Monday, October 3, 2016

Derek Beaulieu, a a novel (pp 50-54)


a a novel, page 50, image by Derek Beaulieu



a a novel (introduction)

Published in the autumn of 1968, Andy Warhol’s a a novel consists solely of the transcribed conversations of factory denizen Ondine (Robert Olivo). Ondine’s amphetamine-addled conversations were captured on audio tape as he haunted the factory, hailed cabs to late-night parties and traded gossip with Warhol and his coterie. The tapes were quickly transcribed by a quartet of stenography students (including The Velvet Underground’s Moe Tucker); rife with typographic errors, censored sections—and a chorus of voices—the 451 pages of transcriptions became, unedited, “a new kind of pop artefact.”

Warhol’s a a novel favours faithful transcription over plot, chance over predicted composition, and a consideration of a novel’s precepts over its actual content.

Building upon my previous novels flatland: a romance of many dimensions (2005) and Local Colour (2008), I have just completed my a a novel, an erasure-based translative response to Warhol’s controversial masterpiece. On each page of Warhol’s original, I erase all of the text leaving only the punctuation marks and onomatopoeic words. Theodor Adorno, in his essay “Punctuation Marks” argues that punctuation marks are the “traffic signals” of literature and that there is “no element in which language resembles music more than in the punctuation marks.”

The resultant text is a novelistic ballet mécanique; an orchestration of the traffic signals and street noise of the 1960’s New York City, an eruption of traffic and tires, overheard music and construction noise. A a novel mines writing for an inter-disciplinary musicality which reflect the urban environment, which foregrounds a complex of non-narrative sounds embedded within our conversations.

a a novel is forthcoming from Paris’ Jean Boîte Editions, Spring 2017.

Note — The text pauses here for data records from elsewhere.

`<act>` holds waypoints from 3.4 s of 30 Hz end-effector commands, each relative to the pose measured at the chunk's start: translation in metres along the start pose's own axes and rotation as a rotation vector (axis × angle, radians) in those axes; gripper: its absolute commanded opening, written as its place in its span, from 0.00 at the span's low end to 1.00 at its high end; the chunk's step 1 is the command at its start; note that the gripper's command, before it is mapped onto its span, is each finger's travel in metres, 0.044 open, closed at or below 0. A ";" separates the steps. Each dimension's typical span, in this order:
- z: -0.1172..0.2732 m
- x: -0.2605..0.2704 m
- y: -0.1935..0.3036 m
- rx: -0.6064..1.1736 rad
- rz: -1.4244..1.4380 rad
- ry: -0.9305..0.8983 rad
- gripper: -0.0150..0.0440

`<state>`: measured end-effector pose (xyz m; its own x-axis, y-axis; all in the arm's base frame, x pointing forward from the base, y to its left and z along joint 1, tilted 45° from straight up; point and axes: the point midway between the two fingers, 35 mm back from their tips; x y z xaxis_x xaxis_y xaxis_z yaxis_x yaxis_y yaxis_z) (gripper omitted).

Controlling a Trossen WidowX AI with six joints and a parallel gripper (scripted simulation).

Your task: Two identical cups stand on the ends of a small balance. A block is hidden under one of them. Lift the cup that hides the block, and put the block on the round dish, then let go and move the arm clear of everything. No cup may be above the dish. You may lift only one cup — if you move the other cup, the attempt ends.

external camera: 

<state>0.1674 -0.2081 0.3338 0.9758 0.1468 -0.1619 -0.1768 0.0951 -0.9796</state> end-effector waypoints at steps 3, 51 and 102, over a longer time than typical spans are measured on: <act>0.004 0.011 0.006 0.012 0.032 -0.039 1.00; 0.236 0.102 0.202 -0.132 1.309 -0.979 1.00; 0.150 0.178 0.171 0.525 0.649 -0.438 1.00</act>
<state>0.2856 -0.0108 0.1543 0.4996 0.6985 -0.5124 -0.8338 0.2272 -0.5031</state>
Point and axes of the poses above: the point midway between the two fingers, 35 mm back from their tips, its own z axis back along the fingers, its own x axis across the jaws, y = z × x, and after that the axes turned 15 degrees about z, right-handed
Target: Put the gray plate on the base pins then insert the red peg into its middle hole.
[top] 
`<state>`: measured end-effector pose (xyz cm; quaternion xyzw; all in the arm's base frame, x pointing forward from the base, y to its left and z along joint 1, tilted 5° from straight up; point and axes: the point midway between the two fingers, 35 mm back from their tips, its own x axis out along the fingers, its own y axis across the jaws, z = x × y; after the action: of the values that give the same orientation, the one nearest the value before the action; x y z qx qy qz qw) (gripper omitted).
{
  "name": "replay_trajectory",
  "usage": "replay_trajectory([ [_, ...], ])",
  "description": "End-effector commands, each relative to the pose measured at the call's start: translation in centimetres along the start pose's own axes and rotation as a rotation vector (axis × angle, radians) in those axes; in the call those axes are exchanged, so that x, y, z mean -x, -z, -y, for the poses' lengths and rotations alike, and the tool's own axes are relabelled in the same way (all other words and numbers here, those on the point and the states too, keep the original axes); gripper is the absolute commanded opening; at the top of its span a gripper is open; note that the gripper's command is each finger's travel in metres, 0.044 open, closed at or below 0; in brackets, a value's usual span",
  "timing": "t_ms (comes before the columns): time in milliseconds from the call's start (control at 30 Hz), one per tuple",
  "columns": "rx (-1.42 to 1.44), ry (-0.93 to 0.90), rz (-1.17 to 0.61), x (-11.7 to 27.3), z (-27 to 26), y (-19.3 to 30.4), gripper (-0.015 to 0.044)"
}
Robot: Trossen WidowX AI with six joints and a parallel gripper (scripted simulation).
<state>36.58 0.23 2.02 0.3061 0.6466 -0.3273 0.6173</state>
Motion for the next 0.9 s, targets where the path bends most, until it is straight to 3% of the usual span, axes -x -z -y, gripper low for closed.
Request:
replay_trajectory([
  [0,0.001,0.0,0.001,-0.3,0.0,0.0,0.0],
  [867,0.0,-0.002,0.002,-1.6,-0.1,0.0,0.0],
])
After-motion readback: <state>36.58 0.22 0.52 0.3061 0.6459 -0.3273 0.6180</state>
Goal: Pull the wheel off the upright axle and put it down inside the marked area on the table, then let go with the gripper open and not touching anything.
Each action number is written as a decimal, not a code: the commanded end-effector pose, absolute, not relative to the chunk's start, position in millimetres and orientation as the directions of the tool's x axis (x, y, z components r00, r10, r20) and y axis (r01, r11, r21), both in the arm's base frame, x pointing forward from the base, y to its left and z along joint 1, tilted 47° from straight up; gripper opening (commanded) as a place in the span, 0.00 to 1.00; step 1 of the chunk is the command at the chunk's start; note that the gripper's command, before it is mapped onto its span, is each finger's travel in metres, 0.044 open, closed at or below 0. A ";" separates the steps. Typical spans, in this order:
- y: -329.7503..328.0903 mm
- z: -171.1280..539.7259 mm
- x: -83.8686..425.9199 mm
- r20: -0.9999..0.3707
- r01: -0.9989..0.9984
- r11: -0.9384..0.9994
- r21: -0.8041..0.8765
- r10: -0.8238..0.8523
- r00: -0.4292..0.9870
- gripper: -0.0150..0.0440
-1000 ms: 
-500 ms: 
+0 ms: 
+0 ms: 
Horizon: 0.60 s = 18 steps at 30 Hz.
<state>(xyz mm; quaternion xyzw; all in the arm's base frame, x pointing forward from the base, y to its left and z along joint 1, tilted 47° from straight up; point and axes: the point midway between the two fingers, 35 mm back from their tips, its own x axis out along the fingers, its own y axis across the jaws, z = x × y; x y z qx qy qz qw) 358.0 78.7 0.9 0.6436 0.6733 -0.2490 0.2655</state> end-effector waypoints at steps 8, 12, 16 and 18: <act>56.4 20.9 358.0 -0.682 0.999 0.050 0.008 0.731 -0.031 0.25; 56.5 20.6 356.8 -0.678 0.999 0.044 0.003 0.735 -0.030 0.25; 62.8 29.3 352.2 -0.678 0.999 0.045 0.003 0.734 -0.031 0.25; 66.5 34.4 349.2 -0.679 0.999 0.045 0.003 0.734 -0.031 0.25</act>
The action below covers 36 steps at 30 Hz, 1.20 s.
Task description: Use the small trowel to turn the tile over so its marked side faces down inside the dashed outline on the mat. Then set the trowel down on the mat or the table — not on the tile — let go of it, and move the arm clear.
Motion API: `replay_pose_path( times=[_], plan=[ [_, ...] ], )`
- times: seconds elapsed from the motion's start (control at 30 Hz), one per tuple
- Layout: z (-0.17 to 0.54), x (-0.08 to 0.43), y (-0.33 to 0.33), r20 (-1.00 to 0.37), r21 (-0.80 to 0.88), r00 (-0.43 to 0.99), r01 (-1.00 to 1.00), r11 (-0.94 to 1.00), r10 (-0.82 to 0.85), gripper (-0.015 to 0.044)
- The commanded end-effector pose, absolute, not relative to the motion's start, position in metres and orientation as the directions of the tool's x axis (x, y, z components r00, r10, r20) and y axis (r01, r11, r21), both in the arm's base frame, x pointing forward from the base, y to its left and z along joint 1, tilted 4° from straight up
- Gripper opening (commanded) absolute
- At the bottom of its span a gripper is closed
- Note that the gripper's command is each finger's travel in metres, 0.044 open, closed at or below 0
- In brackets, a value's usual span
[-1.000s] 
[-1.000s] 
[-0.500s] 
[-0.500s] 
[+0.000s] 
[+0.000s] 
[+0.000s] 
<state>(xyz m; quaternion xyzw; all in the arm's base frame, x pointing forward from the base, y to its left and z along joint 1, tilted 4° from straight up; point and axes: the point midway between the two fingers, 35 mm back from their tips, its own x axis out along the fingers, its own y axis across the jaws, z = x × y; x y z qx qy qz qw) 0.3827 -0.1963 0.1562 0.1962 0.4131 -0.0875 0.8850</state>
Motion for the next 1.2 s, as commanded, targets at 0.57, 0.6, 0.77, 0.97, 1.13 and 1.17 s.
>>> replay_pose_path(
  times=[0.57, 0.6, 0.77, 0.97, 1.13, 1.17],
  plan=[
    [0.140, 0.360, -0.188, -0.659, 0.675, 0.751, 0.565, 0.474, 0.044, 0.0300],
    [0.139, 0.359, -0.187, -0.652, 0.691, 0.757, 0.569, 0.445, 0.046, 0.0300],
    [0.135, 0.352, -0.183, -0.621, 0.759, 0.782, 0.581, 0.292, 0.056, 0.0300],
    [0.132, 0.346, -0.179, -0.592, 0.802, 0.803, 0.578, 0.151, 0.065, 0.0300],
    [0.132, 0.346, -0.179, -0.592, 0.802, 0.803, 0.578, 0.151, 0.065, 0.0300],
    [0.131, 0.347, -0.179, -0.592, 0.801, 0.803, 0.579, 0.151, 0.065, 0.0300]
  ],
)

a a novel, page 51-54, images by Derek Beaulieu


a a novel, page 51


a a novel, page 52


a a novel, page 53


a a novel, page 54



Derek Beaulieu is the author of the collections of poetry with wax, fractal economies, chains, silence, ascender / descender, kern, frogments from the frag pool (co-written with Gary Barwin) and Please no more poetry: the poetry of derek beaulieu (Ed. Kit Dobson). He has also written 4 collections of conceptual fiction: a a novel, flatland, Local Colour and How To Write (Nominated for the W.O. Mitchell Award). He is the author of two collections of essays: Seen of the Crime and The Unbearable Contact with Poets. Beaulieu co-edited bill bissett’s RUSH: what fuckan theory (with Gregory Betts) and Writing Surfaces: fiction of John Riddell (with Lori Emerson). He is the publisher of the acclaimed no press and is the visual poetry editor at UBUWeb. Beaulieu has exhibited his work across Canada, the United States and Europe and is an award-winning instructor. Derek Beaulieu was the 2014–2016 Poet Laureate of Calgary, Canada.